Dispuesta a derramar su aroma por los senderos que conducen a la Catedral

Son múltiples las señales que vaticinan el ocaso de la Cuaresma, la misma que se va difuminando paulatinamente a medida que la luna va creciendo en nuestros corazones. Señales como la presencia de las dolorosas entronizadas en sus respectivos pasos de palio, anunciando lo que está a punto de acontecer. Es el caso de la Virgen de Piedad que ya luce esplendorosa en su altar itinerante, maravillosamente ataviada por su vestidor Manuel Jiménez, como solamente su mano es capaz de hacer, para derramar su aroma por los senderos que conducen a la Santa Iglesia Catedral.
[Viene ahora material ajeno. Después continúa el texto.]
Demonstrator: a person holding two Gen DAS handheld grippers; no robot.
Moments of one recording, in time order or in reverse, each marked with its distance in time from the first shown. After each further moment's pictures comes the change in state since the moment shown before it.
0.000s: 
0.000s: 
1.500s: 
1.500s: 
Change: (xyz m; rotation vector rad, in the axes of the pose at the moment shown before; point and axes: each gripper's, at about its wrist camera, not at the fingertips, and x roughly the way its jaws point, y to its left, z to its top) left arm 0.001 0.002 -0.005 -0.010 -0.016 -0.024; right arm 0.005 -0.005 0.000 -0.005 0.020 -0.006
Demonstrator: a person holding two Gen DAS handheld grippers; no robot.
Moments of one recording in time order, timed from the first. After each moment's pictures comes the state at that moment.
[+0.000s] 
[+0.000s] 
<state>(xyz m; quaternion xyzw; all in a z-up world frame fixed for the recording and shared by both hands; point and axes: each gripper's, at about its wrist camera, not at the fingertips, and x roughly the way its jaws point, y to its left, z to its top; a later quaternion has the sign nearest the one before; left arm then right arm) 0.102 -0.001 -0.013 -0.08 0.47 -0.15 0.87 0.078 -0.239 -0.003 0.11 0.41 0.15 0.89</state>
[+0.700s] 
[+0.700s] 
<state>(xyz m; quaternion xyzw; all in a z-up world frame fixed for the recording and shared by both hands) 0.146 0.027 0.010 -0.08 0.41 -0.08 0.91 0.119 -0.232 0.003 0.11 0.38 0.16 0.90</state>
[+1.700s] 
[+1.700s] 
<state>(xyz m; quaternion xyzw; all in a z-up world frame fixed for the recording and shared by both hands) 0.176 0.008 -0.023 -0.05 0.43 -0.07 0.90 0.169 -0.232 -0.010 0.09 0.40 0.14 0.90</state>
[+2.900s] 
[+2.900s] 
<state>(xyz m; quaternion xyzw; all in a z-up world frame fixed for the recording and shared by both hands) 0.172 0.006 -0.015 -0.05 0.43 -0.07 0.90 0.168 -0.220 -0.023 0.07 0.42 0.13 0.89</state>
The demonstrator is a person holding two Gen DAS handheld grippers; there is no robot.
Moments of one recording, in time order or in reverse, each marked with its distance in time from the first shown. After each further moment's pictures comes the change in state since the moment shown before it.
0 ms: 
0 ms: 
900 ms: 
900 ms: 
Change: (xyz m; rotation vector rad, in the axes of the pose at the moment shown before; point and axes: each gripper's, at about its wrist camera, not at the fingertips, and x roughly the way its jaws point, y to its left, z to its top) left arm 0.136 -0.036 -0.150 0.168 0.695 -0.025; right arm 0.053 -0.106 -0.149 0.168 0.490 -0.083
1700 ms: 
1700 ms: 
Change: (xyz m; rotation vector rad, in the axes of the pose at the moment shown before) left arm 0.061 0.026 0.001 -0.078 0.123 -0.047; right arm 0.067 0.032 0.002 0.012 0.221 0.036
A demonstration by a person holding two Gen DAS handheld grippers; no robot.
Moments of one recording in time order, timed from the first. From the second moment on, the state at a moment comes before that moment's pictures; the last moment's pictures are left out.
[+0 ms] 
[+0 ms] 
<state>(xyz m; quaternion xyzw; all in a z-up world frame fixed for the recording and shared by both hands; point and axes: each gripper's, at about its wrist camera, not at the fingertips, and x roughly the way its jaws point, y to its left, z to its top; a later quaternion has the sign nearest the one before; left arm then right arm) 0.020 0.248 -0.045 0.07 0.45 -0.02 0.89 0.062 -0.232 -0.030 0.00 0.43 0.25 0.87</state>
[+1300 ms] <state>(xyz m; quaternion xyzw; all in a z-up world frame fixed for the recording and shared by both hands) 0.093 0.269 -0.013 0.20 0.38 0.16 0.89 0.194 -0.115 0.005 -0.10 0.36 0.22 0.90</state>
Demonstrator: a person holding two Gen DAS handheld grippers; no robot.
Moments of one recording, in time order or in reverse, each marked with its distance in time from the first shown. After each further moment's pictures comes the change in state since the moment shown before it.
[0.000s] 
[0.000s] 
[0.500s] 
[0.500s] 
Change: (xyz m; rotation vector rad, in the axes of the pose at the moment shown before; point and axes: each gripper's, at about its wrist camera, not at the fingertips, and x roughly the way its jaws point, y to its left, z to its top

Para la ocasión, la Virgen luce dos encajes de punto de aguja del s. XIX y blonda de seda recamada en hojilla de plata con un lyon de oro sobrepuesto, igualmente del s. XIX. El pañuelo, por su parte, es de Bruselas con aplicación de aguja. En su pecho, a falta del puñal, se pueden observar cuatro mariquillas de oro con pedrerías de zafiros brillantes y rubíes, cruz pectoral de oro con perlas cultivadas, medallita de oro con la imagen de María Auxiliadora y alfiler de oro con la advocación de la dolorosa salesiana. El resto del ajuar se complementa con la saya y toca de sobremanto de salida y la cinturilla bordada en oro por Francisco Pérez Artés según diseño original de Antonio Garduño.